- TASK STATEMENT -
The lines from the top of the records below through the one containing "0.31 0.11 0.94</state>" are to be transcribed exactly, and nothing else is to be added.

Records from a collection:
===
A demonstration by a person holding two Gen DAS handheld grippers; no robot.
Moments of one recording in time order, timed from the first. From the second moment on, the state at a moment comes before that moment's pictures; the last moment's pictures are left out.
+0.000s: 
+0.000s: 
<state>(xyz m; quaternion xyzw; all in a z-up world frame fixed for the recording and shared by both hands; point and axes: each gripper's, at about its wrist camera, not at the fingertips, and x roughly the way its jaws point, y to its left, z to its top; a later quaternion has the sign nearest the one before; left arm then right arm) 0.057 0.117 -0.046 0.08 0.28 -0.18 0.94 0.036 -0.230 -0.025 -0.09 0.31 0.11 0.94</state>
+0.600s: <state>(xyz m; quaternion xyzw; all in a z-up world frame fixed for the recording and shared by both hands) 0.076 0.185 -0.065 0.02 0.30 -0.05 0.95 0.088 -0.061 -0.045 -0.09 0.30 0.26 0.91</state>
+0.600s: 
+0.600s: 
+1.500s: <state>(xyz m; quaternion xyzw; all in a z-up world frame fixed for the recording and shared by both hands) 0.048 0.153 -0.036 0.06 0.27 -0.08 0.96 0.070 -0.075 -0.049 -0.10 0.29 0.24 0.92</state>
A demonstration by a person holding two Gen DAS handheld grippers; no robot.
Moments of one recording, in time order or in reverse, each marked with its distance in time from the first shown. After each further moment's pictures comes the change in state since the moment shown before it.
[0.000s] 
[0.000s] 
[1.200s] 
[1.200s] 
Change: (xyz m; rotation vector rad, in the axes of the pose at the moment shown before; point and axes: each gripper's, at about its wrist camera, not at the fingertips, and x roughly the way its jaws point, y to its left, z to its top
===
- WORKED SOLUTION -
A demonstration by a person holding two Gen DAS handheld grippers; no robot.
Moments of one recording in time order, timed from the first. From the second moment on, the state at a moment comes before that moment's pictures; the last moment's pictures are left out.
+0.000s: 
+0.000s: 
<state>(xyz m; quaternion xyzw; all in a z-up world frame fixed for the recording and shared by both hands; point and axes: each gripper's, at about its wrist camera, not at the fingertips, and x roughly the way its jaws point, y to its left, z to its top; a later quaternion has the sign nearest the one before; left arm then right arm) 0.057 0.117 -0.046 0.08 0.28 -0.18 0.94 0.036 -0.230 -0.025 -0.09 0.31 0.11 0.94</state>

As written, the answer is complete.